Darwin for Beginners
- First hardback edition cover
- Author: Jonathan Miller
- Illustrator: Borin Van Loon
- Language: English
- Series: For Beginners Introducing...
- Subject: Charles Darwin Evolution
- Publisher: Writers & Readers Pantheon Books Icon Books
- Publication date: 1982
- Publication place: United Kingdom
- Media type: Print

= Darwin for Beginners =

Book

Darwin for Beginners, republished as Introducing Darwin, is a 1982 graphic study guide to Charles Darwin and Evolution written by Dr. Jonathan Miller and illustrated by Borin Van Loon. The volume, according to the publisher's website, "unravels Darwin’s life and his contribution to biology, and traces the path from his scientific predecessors to the later modifications that his own evolutionary theories required."

==Publication history==
This volume was originally published in the UK by Writers and Readers Publishing Cooperative in 1982, following the collapse of this organisation in 1984, in part due to a disagreement over the selling off of the US rights to this title, the book has subsequently been republished in the US by Pantheon Books and in the UK by Icon Books.

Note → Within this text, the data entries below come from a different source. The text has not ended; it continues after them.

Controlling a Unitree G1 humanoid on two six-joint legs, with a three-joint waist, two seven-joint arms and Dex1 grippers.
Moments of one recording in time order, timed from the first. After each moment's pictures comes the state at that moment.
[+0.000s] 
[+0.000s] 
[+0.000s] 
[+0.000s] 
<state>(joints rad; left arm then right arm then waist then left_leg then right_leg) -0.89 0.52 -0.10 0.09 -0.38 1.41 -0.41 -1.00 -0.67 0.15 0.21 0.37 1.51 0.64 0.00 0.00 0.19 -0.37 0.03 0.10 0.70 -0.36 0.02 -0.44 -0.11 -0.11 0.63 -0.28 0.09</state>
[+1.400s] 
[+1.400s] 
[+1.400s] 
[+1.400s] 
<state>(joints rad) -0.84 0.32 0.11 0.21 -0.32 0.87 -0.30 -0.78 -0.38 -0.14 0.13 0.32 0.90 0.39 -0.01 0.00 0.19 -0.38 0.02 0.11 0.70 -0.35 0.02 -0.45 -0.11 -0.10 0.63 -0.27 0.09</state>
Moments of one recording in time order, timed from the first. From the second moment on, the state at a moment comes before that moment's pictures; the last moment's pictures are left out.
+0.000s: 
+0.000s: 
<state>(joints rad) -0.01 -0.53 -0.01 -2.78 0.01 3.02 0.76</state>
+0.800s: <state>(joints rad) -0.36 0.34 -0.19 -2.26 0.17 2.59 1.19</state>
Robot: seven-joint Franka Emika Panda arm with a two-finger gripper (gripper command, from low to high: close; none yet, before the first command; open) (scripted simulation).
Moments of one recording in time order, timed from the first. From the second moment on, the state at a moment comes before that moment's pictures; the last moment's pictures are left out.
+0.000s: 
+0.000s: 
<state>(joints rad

Work on the book proved difficult at times, according to illustrator Borin Van Loon, as the schedule of the author Jonathan Miller was, "always taken up with lighting Rigoletto at the Royal Opera House or making a television series on the human body.

Selected editions:
- "Darwin for Beginners" (1982)
- "Darwin for Beginners" (1990)
- "Darwin for Beginners" (1992)
- "Introducing Darwin and Evolution" (2000)
- "Darwin for Beginners" (2003)
- "Introducing Darwin" (2006)
- "Introducing Darwin: A Graphic Guide" (2008)

Related volumes in the For Beginners... series:
- Rosenfield, Israel (1983). "DNA for Beginners"

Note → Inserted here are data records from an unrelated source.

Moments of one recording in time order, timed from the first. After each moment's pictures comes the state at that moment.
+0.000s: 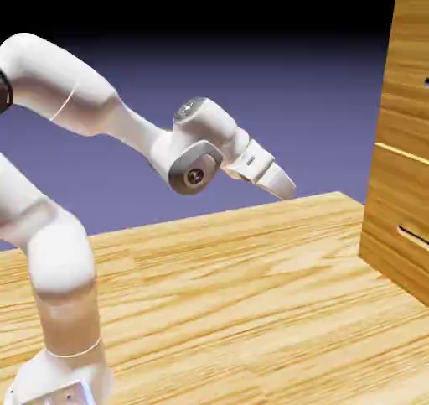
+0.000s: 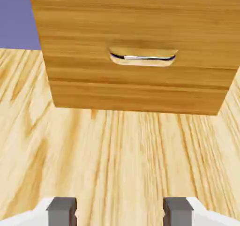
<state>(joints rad) -0.03 -0.58 0.02 -2.78 0.05 3.03 0.69</state>
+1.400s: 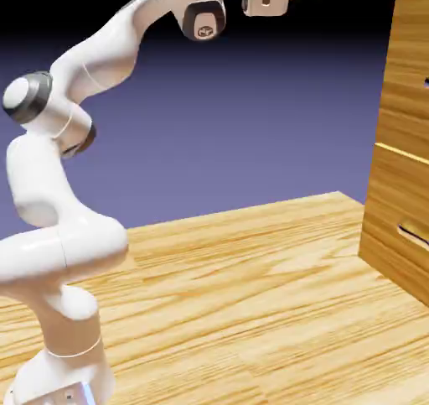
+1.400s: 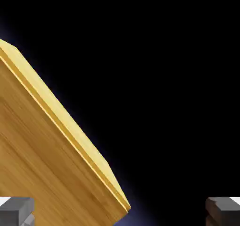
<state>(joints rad) -1.55 -1.09 0.88 -1.82 1.71 2.68 -0.99</state>
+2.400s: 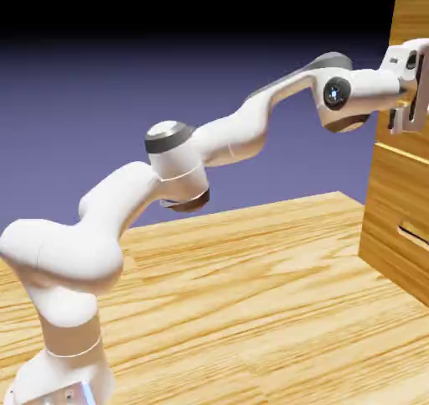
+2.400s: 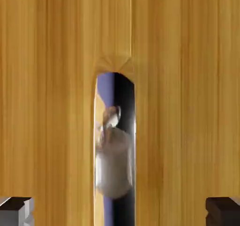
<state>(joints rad) -2.48 -1.37 1.31 -1.08 2.51 2.59 -1.71</state>
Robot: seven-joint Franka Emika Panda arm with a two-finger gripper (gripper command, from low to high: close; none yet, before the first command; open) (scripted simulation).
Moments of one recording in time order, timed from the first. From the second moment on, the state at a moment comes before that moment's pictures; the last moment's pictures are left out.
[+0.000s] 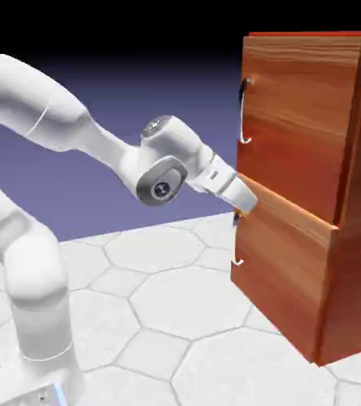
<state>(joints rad) -0.03 -0.59 0.05 -2.78 0.12 3.04 0.67</state>
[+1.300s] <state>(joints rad) -0.65 -0.88 0.79 -2.37 1.81 3.07 -0.43</state>
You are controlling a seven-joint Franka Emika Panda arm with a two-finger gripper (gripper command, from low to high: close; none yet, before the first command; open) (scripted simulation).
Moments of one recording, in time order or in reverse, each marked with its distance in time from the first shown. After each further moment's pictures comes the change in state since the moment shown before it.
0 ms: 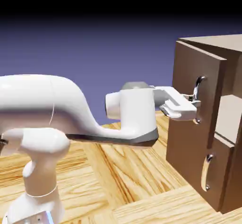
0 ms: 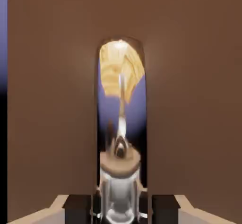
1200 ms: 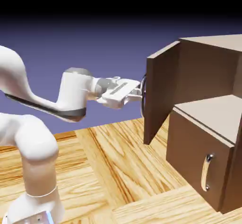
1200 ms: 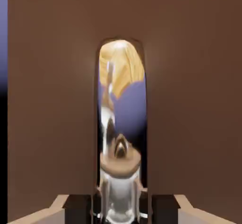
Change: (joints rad) arm -0.485 -0.123 1.103 -0.433 1.199 -0.593 -0.179
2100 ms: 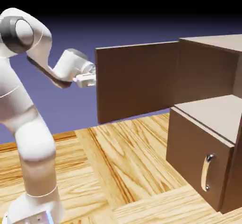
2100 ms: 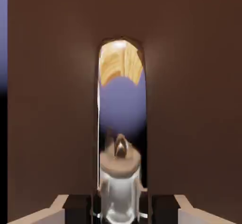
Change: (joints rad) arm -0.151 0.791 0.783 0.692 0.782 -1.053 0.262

Related volumes in the Introducing... series:
- Jones, Steve (1993). "Genetics for Beginners"
- Evans, Dylan (1999). "Introducing Evolutionary Psychology"
- Evans, Dylan (2001). "Introducing Evolution"
- Ennis, Cath (2017). "Introducing Epigenetics"

==Reception==
Professor David B. Richman, writing in Reports of the National Center for Science Education, described the book as, "a rather charming graphic account of Darwin's ideas." Professor Richard C. Lewontin, writing in New York Review of Books, describes the book as, "a superb introduction to a very tricky subject." Los Angeles Times reviewer Charles Solomon, however, dismisses it as, "a competent but by no means extraordinary biography."

Professor Jon Seger, writing in New Scientist, describes the style of author Jonathan Miller, who he point out is primarily known as a TV physician, as, "that of a television documentary." While Miller's text is, according to Lewontin, "historically correct, scientifically impeccable," with, "all the emphasis in the right place."

Van Loon's illustrations are, according to Lewontin, "a constant reminder not to take the life of the mind more seriously than it deserves." Seger describes, "the stream of rapidly changing images," as, "full of action," although at times, "pointlessly vulgar."

Miller and Van Loon have, concludes Seger, "not produced a work of scholarship," but have, "brought to life an important chapter of scientific history."